◆ **SUPPLIED INFORMATION**

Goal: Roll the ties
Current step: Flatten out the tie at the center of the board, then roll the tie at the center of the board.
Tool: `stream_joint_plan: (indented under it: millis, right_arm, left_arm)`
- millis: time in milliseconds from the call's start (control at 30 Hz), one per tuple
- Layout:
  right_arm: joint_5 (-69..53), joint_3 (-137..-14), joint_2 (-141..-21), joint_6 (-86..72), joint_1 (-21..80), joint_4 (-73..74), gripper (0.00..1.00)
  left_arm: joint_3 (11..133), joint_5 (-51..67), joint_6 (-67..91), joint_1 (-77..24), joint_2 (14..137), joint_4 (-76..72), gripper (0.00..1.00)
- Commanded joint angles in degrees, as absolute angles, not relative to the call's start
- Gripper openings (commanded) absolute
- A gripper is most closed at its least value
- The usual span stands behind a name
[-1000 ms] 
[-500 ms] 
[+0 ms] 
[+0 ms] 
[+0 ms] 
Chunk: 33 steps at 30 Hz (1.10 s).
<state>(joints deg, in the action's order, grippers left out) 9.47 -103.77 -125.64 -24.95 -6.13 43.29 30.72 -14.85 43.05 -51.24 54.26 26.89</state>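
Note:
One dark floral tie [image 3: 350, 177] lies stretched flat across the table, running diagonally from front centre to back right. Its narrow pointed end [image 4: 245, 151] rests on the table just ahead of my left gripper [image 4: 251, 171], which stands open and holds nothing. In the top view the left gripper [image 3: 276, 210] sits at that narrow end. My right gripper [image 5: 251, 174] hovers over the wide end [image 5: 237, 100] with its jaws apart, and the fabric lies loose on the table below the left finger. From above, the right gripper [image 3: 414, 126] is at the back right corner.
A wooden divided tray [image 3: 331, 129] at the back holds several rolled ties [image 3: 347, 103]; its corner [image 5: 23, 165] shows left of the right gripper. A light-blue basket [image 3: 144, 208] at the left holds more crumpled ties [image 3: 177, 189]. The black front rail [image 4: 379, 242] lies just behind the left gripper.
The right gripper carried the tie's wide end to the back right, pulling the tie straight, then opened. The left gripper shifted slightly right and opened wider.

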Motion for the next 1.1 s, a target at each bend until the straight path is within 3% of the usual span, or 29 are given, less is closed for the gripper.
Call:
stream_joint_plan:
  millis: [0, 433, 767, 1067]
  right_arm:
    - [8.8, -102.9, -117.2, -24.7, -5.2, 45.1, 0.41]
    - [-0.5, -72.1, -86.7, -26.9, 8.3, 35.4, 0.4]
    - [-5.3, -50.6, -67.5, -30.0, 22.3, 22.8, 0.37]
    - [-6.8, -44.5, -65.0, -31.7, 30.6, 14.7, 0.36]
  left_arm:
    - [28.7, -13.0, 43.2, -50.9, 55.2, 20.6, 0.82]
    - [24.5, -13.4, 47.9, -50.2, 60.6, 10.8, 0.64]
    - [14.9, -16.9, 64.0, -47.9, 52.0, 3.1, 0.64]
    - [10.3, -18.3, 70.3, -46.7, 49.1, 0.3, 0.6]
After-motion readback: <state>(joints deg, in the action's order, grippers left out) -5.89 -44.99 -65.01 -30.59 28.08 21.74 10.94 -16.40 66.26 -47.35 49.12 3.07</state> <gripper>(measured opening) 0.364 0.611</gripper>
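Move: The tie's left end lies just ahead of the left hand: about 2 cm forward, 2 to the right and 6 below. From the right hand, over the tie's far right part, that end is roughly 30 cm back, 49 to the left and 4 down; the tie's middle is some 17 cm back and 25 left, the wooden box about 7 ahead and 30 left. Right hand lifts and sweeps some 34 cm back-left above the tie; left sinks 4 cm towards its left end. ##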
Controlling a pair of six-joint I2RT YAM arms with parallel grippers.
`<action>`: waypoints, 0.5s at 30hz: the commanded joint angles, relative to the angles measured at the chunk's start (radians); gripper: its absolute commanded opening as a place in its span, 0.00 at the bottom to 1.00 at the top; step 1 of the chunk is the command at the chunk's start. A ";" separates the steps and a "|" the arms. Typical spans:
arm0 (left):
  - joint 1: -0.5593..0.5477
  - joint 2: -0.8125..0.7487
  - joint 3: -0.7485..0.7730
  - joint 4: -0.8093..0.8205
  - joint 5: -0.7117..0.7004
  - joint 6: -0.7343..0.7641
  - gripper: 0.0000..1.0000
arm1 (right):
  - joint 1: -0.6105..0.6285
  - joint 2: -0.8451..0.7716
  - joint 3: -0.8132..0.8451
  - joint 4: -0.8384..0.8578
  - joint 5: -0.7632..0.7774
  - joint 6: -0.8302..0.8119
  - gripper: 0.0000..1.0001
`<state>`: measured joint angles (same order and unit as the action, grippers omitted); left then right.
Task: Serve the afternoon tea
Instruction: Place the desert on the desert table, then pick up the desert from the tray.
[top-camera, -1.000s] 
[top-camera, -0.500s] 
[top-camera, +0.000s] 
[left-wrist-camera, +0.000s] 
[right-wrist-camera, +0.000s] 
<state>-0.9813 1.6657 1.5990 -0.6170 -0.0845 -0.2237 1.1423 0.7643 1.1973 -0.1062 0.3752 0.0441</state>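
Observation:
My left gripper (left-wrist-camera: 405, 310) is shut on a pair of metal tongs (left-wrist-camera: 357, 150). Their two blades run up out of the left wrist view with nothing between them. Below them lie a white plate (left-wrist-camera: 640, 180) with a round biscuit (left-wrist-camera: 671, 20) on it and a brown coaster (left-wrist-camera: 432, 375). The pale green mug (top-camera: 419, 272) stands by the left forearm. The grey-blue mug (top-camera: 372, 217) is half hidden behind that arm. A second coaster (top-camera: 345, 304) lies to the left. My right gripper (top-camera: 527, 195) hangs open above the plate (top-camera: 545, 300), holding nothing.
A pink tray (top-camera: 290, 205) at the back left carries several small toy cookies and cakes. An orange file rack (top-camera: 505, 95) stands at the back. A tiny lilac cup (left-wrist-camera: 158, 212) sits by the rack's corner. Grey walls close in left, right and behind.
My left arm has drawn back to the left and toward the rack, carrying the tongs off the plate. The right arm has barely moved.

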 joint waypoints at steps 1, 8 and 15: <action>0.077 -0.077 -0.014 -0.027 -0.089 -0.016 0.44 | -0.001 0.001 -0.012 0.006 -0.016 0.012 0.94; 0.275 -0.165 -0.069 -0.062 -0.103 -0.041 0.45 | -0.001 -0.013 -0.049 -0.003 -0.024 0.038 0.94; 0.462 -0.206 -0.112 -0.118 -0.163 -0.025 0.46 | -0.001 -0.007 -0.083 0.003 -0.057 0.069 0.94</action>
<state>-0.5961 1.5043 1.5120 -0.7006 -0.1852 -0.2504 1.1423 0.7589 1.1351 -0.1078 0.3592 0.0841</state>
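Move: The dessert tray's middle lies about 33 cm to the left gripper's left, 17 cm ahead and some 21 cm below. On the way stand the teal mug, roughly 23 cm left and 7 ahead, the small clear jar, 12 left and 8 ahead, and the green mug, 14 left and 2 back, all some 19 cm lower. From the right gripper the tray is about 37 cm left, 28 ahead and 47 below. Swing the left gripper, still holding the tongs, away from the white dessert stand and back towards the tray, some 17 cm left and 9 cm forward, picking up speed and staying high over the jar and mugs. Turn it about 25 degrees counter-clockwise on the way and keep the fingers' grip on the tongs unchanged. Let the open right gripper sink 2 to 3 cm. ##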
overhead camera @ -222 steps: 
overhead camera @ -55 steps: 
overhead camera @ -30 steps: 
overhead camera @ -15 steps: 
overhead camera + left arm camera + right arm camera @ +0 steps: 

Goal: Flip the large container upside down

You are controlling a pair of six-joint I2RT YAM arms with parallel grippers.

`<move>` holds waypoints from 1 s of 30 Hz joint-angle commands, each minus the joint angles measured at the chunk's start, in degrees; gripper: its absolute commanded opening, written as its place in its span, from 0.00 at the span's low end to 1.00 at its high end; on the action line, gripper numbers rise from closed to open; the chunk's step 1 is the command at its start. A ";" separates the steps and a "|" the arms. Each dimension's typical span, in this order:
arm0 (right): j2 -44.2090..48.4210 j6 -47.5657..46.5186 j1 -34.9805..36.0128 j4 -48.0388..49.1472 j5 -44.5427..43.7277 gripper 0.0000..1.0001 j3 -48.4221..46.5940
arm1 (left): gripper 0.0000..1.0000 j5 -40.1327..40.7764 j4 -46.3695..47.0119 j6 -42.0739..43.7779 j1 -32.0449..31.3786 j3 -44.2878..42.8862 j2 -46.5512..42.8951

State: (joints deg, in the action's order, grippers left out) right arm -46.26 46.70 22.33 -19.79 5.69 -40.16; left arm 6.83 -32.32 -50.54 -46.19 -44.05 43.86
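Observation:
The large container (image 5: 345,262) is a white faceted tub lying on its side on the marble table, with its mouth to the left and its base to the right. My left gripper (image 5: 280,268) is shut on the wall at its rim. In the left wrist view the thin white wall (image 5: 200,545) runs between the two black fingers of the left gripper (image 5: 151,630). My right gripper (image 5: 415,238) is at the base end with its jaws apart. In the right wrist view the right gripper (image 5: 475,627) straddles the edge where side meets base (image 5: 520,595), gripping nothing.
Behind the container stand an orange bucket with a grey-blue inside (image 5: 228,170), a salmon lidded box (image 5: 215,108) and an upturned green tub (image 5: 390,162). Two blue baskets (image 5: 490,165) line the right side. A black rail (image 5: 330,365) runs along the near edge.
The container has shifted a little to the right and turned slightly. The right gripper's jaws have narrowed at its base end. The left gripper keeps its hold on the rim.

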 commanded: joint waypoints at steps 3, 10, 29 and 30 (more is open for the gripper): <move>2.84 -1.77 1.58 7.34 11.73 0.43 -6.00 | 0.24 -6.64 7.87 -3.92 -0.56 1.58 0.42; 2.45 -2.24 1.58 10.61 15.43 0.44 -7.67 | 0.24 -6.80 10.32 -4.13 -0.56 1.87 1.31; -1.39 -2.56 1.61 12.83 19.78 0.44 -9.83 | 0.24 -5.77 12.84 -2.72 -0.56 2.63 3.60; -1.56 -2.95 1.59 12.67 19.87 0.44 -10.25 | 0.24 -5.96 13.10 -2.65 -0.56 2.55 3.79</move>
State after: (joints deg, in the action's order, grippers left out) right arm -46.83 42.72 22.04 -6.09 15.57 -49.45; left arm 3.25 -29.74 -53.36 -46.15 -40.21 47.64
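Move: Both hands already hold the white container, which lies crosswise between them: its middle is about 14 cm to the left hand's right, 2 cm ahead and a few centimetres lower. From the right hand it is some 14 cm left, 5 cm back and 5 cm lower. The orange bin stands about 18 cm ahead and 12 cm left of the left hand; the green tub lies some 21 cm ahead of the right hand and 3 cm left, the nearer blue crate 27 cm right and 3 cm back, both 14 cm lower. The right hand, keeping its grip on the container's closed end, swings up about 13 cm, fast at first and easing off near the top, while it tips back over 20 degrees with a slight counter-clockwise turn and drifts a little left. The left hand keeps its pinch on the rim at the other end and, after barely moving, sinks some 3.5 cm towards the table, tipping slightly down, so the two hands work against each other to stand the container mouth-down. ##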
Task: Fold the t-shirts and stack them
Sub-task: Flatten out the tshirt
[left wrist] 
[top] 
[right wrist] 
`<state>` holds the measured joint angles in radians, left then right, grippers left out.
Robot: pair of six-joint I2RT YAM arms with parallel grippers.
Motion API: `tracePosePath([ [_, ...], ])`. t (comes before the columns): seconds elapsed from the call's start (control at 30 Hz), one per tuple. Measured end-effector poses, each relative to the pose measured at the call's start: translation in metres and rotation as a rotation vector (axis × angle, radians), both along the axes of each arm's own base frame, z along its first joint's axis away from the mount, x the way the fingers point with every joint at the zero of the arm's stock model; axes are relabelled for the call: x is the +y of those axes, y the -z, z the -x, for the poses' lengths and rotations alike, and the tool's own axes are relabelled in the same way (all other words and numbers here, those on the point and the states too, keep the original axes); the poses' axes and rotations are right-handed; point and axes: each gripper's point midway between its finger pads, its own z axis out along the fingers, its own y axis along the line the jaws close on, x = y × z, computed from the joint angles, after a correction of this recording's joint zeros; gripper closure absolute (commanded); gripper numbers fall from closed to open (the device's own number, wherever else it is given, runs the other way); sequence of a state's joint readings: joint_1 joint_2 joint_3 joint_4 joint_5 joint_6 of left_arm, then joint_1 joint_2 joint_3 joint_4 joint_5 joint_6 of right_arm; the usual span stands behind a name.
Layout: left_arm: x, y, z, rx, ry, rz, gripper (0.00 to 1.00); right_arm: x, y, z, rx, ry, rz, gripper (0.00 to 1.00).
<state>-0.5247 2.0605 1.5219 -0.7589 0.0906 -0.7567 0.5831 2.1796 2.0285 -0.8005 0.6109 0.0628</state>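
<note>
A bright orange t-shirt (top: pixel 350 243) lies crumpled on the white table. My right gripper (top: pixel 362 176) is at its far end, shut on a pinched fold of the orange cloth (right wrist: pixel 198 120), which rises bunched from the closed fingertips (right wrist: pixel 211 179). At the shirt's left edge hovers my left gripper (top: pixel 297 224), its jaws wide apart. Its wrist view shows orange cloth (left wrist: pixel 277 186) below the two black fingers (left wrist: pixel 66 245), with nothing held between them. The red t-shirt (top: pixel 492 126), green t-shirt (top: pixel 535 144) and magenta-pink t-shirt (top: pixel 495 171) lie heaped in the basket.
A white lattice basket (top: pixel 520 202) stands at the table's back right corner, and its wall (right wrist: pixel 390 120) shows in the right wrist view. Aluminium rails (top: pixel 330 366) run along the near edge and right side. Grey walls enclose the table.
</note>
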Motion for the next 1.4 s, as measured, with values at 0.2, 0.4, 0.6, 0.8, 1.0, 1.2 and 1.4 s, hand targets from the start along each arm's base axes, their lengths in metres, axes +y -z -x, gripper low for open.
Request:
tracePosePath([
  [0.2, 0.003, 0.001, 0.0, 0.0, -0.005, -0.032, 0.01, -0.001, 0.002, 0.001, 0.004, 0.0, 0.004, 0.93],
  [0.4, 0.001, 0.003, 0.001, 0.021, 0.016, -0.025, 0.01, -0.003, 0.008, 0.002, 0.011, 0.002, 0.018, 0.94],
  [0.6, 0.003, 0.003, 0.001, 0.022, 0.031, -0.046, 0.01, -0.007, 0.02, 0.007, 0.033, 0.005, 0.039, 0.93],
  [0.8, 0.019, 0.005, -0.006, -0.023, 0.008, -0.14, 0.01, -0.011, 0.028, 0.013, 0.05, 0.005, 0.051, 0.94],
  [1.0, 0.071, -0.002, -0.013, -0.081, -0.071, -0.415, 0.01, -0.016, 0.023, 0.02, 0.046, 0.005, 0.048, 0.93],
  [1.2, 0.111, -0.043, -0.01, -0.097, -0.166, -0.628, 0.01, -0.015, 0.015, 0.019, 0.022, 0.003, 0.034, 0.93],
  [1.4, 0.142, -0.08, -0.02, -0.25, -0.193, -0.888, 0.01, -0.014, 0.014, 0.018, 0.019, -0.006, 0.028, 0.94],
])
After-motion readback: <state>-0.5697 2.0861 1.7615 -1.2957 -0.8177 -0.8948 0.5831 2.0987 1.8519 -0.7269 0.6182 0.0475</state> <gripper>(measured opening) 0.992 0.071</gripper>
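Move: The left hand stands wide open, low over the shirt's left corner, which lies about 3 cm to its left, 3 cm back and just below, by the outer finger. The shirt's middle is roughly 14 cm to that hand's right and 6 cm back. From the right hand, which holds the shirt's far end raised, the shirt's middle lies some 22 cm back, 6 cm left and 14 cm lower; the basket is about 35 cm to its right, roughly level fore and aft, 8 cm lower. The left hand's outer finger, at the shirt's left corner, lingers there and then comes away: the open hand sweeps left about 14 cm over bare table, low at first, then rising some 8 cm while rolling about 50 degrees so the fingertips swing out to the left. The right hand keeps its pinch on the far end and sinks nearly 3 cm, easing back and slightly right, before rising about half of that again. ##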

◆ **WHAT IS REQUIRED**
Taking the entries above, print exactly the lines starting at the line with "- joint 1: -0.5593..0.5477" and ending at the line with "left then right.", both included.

◆ **SOLUTION FOR THIS TASK**
  - joint 1: -0.5593..0.5477
  - joint 2: -0.8125..0.7487
  - joint 3: -0.7485..0.7730
  - joint 4: -0.8093..0.8205
  - joint 5: -0.7117..0.7004
  - joint 6: -0.7343..0.7641
  - gripper: 0.0000..1.0000
arm1 (right):
  - joint 1: -0.6105..0.6285
  - joint 2: -0.8451..0.7716
  - joint 3: -0.8132..0.8451
  - joint 4: -0.8384..0.8578
  - joint 5: -0.7632..0.7774
  - joint 6: -0.8302..0.8119
  - gripper: 0.0000..1.0001
`<state>`: measured joint angles (same order and unit as the action, grippers omitted); left then right.

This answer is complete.